- Required action
Using the entries that follow, collect the lines where the word "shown" appears.

- Data for analysis
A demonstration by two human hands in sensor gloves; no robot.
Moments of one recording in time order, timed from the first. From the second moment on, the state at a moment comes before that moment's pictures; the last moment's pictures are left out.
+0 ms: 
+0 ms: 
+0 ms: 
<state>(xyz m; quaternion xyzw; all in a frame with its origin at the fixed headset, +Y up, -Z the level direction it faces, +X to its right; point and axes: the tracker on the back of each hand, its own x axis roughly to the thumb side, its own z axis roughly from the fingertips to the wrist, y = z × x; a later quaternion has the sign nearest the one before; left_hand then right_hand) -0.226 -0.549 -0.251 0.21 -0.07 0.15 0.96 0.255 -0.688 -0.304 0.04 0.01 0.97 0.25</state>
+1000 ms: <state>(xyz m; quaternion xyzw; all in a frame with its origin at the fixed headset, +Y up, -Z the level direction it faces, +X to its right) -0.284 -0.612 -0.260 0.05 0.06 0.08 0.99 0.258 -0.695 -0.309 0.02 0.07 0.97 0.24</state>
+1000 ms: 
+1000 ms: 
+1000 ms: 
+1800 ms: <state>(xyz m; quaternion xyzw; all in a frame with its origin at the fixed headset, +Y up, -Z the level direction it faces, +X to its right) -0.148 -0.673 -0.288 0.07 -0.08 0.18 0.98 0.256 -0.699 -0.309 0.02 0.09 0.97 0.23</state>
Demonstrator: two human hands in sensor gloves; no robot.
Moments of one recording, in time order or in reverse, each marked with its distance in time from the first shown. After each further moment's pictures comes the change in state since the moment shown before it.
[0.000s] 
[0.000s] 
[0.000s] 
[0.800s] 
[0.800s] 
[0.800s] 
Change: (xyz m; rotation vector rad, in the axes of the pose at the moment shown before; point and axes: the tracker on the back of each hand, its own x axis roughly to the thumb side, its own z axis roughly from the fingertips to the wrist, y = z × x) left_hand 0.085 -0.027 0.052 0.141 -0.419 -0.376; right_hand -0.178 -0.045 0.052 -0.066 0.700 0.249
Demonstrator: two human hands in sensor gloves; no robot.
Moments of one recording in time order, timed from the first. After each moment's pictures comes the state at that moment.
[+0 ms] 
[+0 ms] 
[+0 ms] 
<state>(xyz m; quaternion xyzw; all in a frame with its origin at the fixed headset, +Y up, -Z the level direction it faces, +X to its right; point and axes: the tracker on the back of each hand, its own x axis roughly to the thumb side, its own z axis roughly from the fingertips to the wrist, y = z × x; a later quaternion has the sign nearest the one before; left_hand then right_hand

- Reply to the exercise
Moments of one recording, in time order or in reverse, each marked with its distance in time from the first shown. After each further moment's pictures comes the change in state since the moment shown before it.
Change: (xyz m; rotation vector rad, in the axes of the pose at the moment shown before; point and axes: the tracker on the back of each hand, its own x axis roughly to the thumb side, its own z axis roughly from the fingertips to the wrist, y = z × x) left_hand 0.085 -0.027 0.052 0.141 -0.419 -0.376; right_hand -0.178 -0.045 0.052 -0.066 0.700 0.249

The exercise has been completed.